## Task
Which lines run from the one containing "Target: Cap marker" to the end of the records? Write them out exactly, both ends included, and nothing else.

## Listed records
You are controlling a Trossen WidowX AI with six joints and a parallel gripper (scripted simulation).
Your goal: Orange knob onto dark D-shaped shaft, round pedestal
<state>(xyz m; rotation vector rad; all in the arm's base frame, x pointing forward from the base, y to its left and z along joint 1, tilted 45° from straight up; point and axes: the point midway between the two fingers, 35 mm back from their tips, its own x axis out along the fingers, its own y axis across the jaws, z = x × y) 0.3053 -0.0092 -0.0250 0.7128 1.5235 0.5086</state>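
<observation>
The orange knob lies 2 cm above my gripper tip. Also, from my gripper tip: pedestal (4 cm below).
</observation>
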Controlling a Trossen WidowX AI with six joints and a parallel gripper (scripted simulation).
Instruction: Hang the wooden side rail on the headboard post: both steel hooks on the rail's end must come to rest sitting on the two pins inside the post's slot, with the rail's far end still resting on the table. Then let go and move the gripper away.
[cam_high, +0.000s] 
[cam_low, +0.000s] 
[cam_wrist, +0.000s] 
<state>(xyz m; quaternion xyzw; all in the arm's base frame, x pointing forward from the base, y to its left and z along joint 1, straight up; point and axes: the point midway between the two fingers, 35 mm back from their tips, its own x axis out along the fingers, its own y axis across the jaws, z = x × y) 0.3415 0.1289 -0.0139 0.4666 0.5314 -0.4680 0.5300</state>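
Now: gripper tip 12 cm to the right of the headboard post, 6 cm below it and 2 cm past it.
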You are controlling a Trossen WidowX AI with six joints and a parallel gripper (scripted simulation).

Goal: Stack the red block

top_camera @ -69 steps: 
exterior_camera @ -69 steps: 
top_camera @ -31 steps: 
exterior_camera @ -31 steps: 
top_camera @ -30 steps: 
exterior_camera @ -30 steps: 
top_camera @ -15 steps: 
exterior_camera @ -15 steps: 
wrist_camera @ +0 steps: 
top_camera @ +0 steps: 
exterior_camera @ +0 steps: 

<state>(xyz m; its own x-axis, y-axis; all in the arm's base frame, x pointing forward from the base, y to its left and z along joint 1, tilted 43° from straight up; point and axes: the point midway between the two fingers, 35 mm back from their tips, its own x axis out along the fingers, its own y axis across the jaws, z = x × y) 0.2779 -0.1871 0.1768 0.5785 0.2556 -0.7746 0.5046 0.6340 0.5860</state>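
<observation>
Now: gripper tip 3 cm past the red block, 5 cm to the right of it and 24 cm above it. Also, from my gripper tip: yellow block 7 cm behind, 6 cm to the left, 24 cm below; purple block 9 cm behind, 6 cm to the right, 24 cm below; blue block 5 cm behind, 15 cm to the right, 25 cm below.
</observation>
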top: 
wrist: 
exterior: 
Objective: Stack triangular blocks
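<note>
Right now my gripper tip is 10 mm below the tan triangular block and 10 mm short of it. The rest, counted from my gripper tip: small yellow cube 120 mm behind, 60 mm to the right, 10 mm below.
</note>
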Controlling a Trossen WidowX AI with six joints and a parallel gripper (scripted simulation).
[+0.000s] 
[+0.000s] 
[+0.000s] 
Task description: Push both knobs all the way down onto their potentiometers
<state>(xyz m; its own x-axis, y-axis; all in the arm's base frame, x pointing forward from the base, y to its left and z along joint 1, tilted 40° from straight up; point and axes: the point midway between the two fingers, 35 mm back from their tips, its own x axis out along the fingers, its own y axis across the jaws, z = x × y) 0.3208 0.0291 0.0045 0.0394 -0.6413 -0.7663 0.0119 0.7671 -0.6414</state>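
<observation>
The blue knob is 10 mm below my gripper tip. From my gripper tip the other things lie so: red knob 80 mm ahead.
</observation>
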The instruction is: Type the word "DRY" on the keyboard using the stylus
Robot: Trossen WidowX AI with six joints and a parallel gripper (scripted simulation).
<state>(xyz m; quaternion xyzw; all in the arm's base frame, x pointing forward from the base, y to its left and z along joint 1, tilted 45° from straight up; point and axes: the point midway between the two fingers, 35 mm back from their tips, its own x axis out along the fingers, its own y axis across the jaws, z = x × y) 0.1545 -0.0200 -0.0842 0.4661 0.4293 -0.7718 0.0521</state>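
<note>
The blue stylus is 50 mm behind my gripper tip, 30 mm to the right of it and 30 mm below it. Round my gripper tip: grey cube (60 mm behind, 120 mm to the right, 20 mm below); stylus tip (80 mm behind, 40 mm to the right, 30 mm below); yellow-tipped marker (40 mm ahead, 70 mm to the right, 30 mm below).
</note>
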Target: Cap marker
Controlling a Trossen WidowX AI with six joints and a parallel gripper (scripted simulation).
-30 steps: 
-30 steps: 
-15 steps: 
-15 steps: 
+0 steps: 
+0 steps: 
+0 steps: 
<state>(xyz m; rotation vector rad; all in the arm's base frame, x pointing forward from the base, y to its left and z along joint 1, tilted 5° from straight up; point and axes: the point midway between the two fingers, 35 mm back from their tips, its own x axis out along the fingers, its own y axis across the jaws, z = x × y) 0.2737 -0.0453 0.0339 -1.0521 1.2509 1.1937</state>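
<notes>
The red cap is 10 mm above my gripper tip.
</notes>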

## Task solution
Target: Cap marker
Controlling a Trossen WidowX AI with six joints and a parallel gripper (scripted simulation).
-30 steps: 
-30 steps: 
-15 steps: 
-15 steps: 
+0 steps: 
+0 steps: 
+0 steps: 
<state>(xyz m; rotation vector rad; all in the arm's base frame, x pointing forward from the base, y to its left and z along joint 1, tilted 5° from straight up; point and axes: the point midway between the two fingers, 35 mm back from their tips, its own x axis out along the fingers, its own y axis across the jaws, z = x × y) 0.2737 -0.0453 0.0339 -1.0521 1.2509 1.1937</state>
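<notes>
The red cap is 10 mm above my gripper tip.
</notes>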

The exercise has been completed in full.